The lines from the top of the material below through the line containing "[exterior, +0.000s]" are to be printed exactly, with pictures omitted.

START Information given

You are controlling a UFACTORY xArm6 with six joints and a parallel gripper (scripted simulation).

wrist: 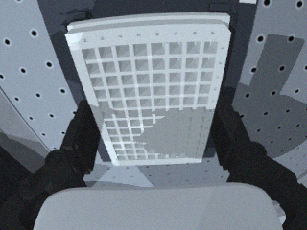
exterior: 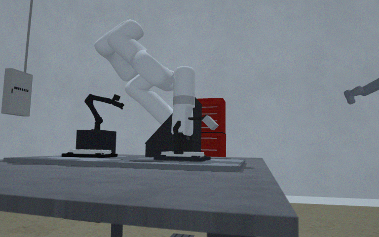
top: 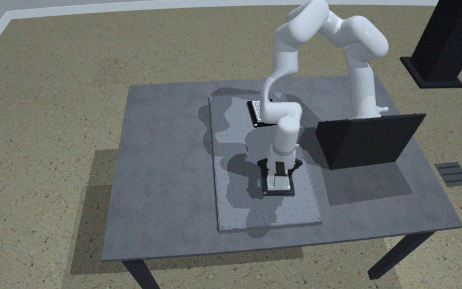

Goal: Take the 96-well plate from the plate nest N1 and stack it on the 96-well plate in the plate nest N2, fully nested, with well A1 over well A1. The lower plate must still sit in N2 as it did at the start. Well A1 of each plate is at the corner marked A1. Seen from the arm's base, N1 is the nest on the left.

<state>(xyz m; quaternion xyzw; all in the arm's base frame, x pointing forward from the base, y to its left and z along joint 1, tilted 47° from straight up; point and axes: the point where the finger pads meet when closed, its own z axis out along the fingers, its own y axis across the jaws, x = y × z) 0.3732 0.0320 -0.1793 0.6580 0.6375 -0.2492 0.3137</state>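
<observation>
The plate nest N1 lies 2 cm below my hand. Also, from my hand: A1 mark (28 cm to the right, 5 cm ahead, 2 cm below).
</observation>
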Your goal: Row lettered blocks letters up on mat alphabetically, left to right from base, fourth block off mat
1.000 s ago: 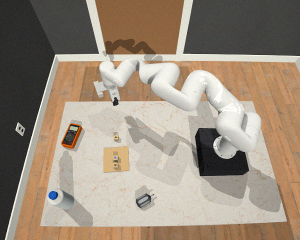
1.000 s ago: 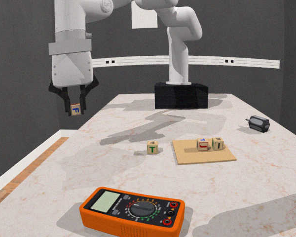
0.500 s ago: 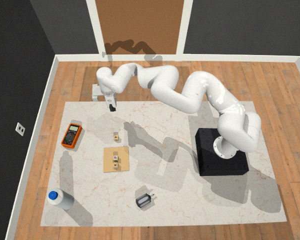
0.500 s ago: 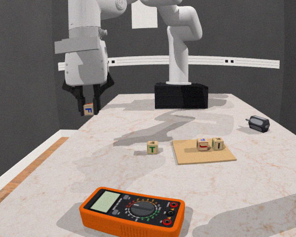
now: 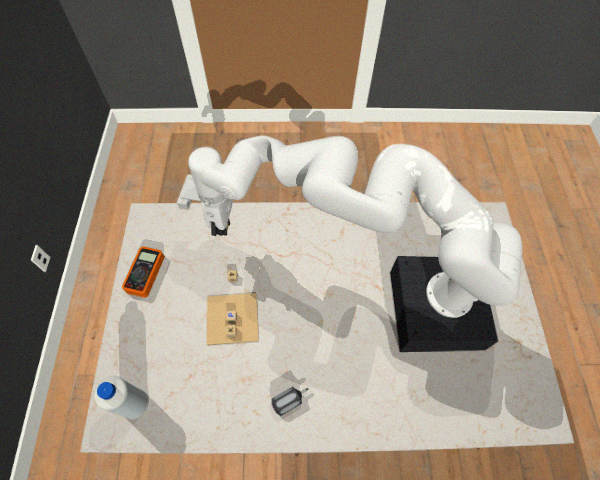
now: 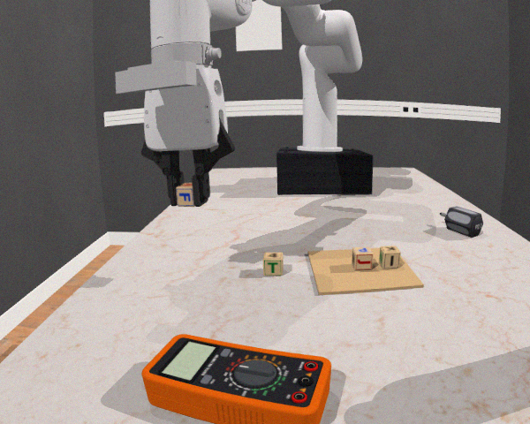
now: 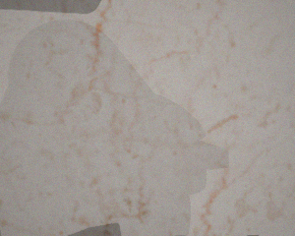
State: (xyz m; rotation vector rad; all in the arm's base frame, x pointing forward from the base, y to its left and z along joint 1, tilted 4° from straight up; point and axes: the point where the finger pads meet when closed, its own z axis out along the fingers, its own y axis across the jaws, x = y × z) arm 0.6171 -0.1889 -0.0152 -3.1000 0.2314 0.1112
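Now: the tan mat 230 mm to the left of my hand, 120 mm below it and 30 mm behind it. The rest, counted from my hand: black plug adapter: 440 mm to the left, 200 mm behind, 100 mm below; orange multimeter: 240 mm ahead, 110 mm below, 90 mm to the left.
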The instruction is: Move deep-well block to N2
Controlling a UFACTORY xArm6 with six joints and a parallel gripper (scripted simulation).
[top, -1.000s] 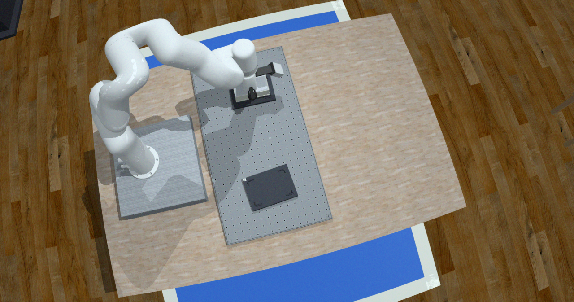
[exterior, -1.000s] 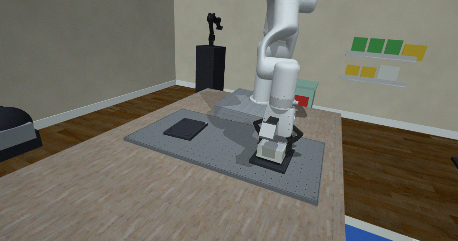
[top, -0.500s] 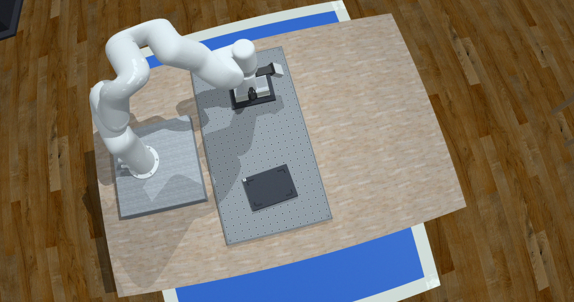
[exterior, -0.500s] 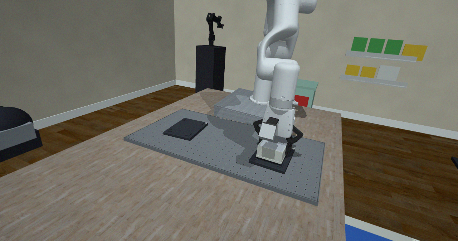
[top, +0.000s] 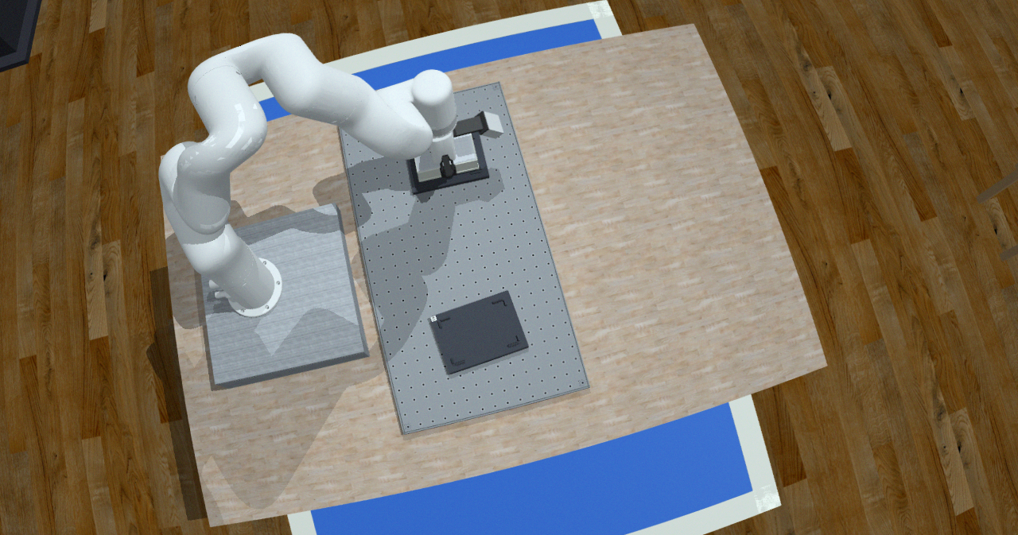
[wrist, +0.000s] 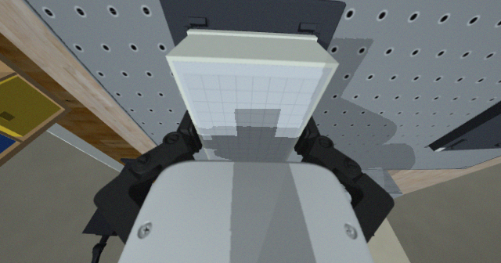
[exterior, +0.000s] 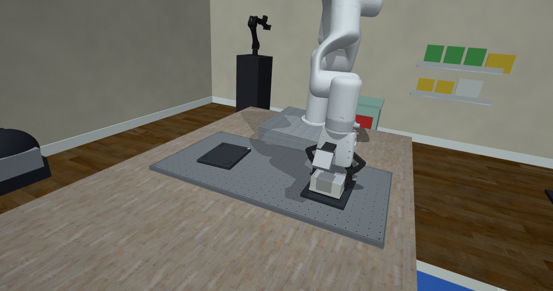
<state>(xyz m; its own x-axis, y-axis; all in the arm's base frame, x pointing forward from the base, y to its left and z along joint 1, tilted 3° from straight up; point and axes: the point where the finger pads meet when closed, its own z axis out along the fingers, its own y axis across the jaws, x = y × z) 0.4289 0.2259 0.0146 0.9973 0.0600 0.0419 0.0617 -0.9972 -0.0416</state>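
My gripper is now 30 mm above the dark plate nest N2. Also, from my hand: white 96-well deep-well block: right at my hand; dark plate nest N1: 10 mm ahead, 380 mm to the right, 30 mm below.
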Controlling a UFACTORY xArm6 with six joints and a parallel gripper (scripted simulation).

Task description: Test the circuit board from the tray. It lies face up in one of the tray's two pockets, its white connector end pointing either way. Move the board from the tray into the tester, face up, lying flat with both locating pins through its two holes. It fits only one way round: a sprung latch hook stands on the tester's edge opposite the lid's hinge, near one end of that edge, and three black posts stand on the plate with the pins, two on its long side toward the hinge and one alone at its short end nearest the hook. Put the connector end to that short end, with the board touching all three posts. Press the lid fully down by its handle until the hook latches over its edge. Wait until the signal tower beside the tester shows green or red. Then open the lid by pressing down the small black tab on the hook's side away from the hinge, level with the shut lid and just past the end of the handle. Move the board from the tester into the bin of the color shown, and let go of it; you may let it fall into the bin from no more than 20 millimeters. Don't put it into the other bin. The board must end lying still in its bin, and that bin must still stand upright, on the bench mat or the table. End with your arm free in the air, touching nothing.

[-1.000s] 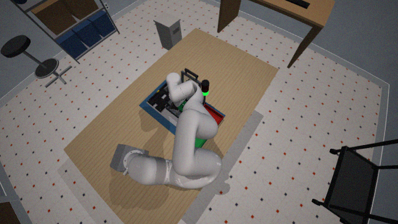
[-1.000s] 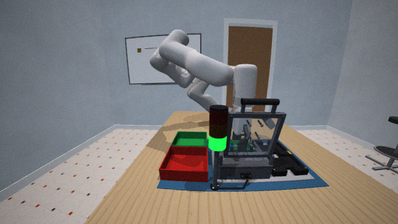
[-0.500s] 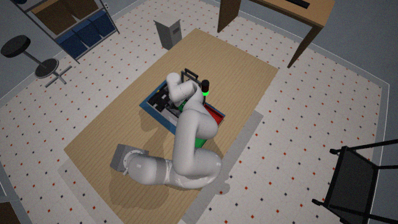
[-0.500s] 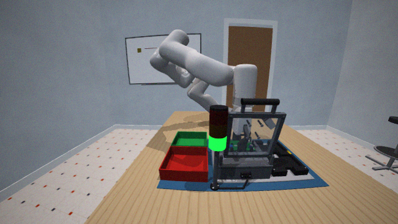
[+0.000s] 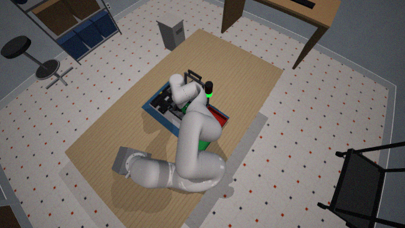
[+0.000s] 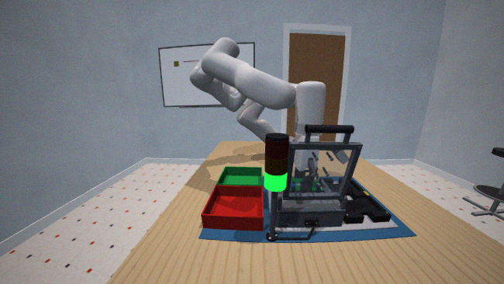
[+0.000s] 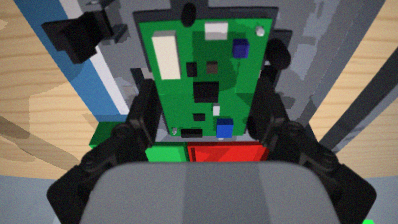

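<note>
My gripper is now 1 cm above the green circuit board. The rest, counted from my hand: clear lid: 11 cm ahead, 3 cm to the right, 10 cm above; black latch hook: 5 cm behind, 7 cm to the left, 1 cm above; plate: 1 cm ahead, 1 cm below.
</note>
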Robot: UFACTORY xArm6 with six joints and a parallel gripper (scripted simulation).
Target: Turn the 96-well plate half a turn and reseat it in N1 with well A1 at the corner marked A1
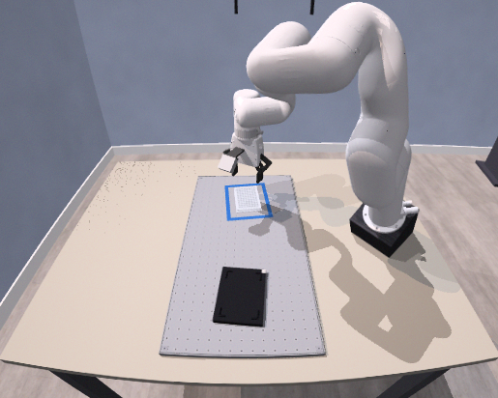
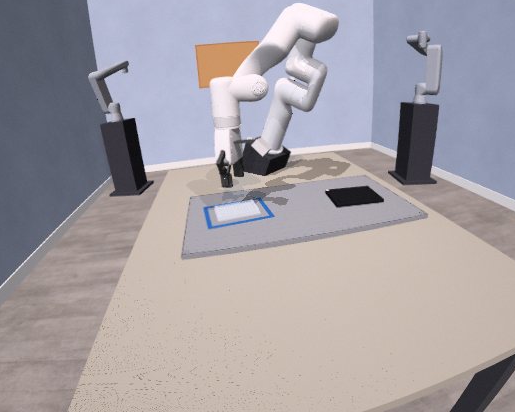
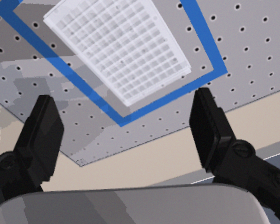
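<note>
The 96-well plate is 10 cm below my hand. From my hand the other things lie so: white A1 mark: 30 cm to the left, 11 cm behind, 10 cm below; then black plate nest N1: 38 cm to the left, 10 cm below, 7 cm behind.
</note>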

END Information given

Answer to this problem ::
You are controlling a UFACTORY xArm6 with six joints and a parallel gripper (scripted simulation).

wrist: 
exterior: 
top: 

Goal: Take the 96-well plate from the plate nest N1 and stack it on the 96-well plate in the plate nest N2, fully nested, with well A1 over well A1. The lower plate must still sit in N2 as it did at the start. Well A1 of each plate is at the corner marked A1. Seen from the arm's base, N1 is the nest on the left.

<state>(xyz m; quaternion xyzw; all in the arm's base frame, x pointing forward from the base, y to its left and z along joint 1, tilted 47° from straight up; point and axes: the point where the finger pads meet when closed, its own z axis out along the fingers, its own y axis across the jaws, x = y × z) 0.3732 0.0320 -0.1793 0.6580 0.6375 -0.2492 0.3137</state>
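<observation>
The plate nest N1 lies 2 cm below my hand. Also, from my hand: A1 mark (28 cm to the right, 5 cm ahead, 2 cm below).
</observation>
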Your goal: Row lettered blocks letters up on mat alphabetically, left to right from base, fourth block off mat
1.000 s ago: 
1.000 s ago: 
0.500 s ago: 
0.500 s ago: 
now: 
now: 
now: 
State: (xyz m; rotation vector rad; all in the arm's base frame, x pointing forward from the base, y to its left and z along joint 1, tilted 4° from straight up; point and axes: the point where the finger pads meet when closed, its own z axis out along the fingers, its own y axis across the jaws, x = y × z) arm 0.6171 -0.1889 -0.0152 -3.1000 0.2314 0.1112
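Now: the tan mat 230 mm to the left of my hand, 120 mm below it and 30 mm behind it. The rest, counted from my hand: black plug adapter: 440 mm to the left, 200 mm behind, 100 mm below; orange multimeter: 240 mm ahead, 110 mm below, 90 mm to the left.
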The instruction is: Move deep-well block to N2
Controlling a UFACTORY xArm6 with six joints and a parallel gripper (scripted simulation).
[top, -1.000s] 
[exterior, -1.000s] 
[top, -0.500s] 
[exterior, -0.500s] 
[top, +0.000s] 
[wrist, +0.000s] 
[exterior, +0.000s] 

Work on this exercise is finished.